State how many lines in these records contain the word "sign", and nothing else.

(Source data)

:::::

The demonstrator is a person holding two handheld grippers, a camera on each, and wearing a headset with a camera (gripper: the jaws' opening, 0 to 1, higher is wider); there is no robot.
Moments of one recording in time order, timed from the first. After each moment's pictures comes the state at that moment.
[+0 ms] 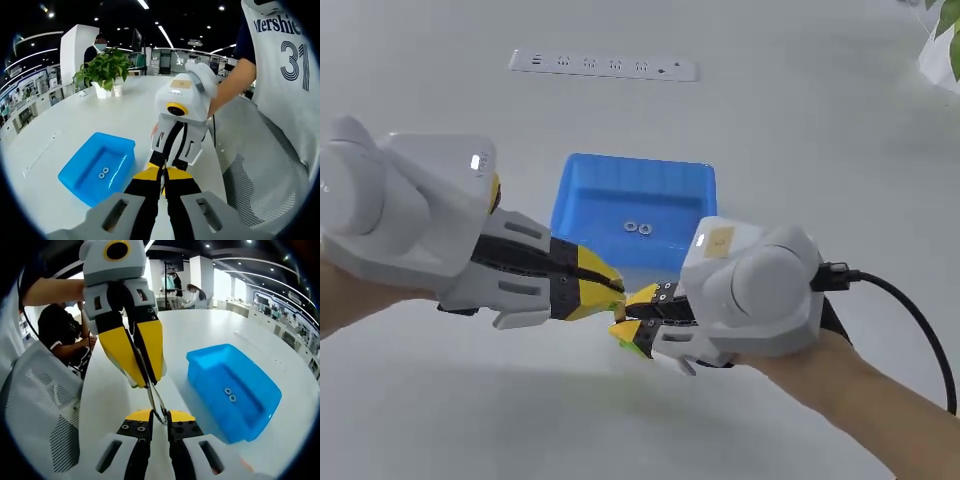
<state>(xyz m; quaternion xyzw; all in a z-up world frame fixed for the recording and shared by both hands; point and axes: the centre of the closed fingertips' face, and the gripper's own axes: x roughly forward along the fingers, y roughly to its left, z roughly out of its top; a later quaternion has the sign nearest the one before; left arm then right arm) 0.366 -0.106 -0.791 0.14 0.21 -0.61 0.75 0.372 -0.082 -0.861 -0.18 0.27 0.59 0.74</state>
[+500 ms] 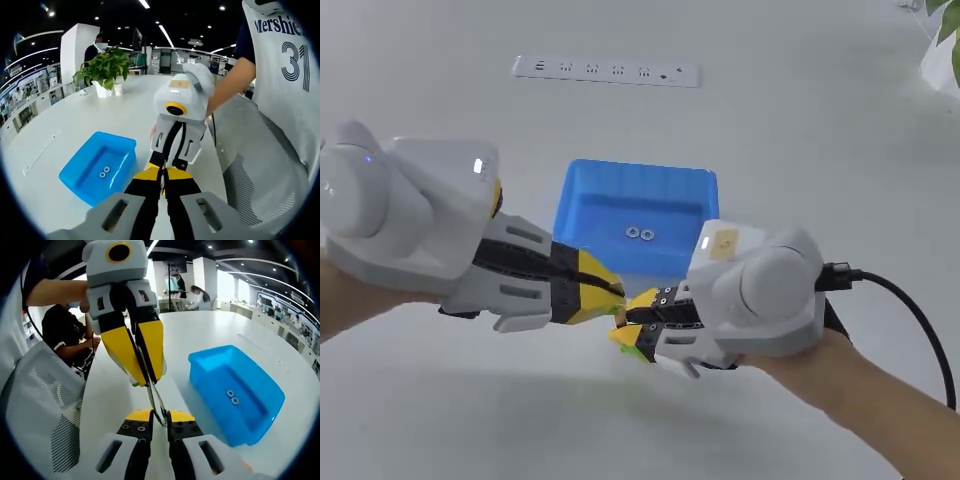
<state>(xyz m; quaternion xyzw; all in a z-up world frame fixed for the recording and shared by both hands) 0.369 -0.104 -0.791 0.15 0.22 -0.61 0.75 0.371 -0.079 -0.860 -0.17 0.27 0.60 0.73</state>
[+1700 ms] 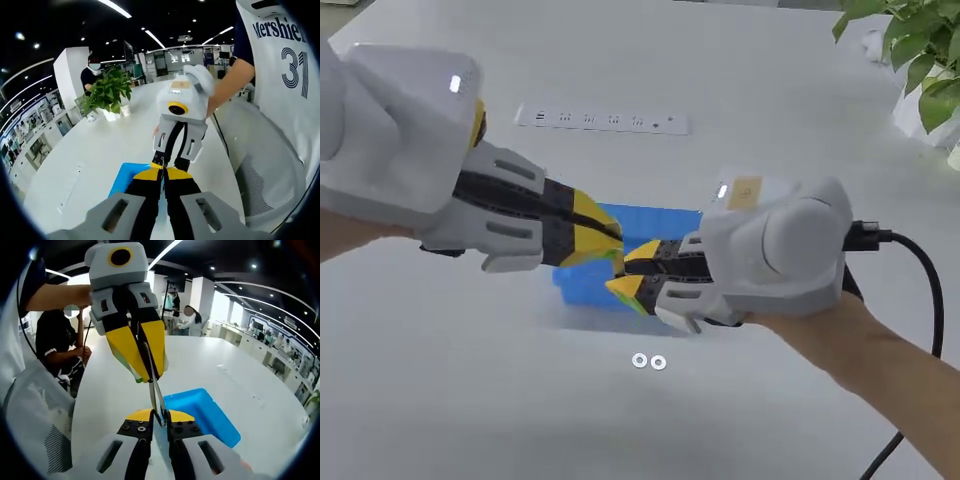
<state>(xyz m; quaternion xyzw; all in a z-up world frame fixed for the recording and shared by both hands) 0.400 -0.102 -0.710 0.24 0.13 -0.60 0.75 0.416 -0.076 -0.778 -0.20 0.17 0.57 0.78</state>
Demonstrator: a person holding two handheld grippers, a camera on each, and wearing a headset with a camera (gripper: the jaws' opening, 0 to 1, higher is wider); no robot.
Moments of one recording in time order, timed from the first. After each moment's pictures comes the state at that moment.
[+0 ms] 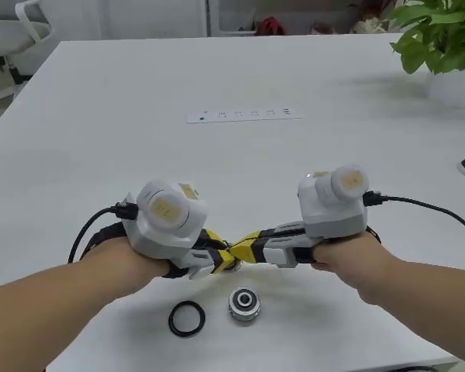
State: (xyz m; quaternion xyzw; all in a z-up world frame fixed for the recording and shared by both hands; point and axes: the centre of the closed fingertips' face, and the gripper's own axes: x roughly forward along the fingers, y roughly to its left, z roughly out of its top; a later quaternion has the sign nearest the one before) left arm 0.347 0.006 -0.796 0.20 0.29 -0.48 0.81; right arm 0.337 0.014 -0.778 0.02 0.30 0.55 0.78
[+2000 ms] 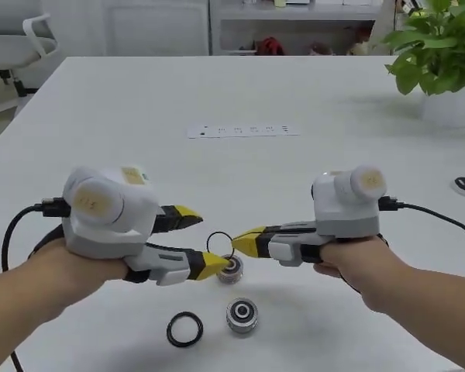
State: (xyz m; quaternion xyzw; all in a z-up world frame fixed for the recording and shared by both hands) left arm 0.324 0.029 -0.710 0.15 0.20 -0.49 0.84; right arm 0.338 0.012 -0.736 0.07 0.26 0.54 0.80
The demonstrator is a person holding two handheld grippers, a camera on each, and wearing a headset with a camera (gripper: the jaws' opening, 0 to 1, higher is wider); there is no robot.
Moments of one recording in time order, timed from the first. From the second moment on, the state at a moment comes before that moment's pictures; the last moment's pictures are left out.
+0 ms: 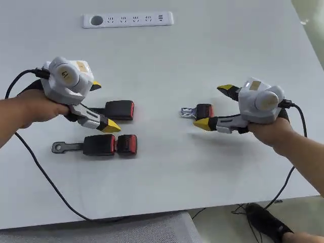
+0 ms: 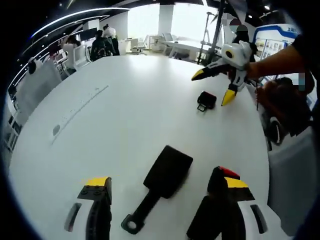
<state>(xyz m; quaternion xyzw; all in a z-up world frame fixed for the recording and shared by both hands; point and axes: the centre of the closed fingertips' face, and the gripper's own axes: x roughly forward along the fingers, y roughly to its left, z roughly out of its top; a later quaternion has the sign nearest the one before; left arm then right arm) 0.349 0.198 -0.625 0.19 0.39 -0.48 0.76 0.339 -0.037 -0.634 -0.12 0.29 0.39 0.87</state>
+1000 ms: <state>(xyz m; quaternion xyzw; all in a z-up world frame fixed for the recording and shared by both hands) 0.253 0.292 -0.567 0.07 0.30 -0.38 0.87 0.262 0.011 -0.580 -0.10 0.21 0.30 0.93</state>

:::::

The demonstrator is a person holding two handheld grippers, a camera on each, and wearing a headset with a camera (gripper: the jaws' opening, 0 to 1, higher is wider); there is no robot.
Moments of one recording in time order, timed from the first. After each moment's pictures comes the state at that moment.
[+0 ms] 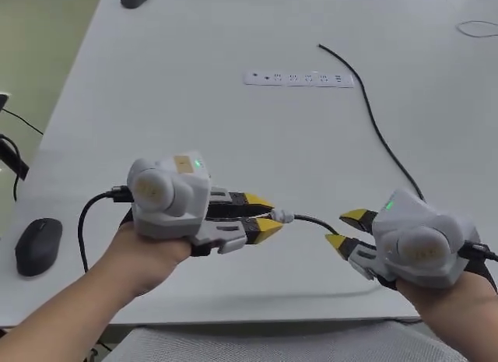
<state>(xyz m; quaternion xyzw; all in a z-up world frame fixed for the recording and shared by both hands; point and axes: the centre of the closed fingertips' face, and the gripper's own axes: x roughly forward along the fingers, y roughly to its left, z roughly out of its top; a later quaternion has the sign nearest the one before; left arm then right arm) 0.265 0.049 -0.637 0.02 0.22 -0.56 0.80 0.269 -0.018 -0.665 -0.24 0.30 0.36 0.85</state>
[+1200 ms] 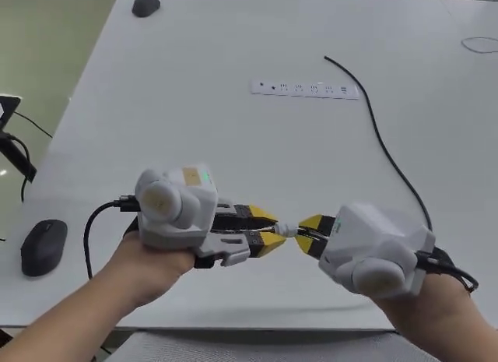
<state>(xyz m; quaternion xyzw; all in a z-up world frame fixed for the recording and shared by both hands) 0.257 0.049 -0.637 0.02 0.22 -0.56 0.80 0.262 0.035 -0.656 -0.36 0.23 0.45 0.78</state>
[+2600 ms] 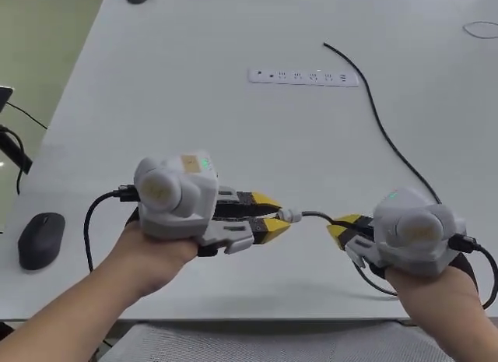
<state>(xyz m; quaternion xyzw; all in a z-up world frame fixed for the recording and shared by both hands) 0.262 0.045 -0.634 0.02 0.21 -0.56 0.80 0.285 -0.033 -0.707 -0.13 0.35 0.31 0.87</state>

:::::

**SOLUTION:**
4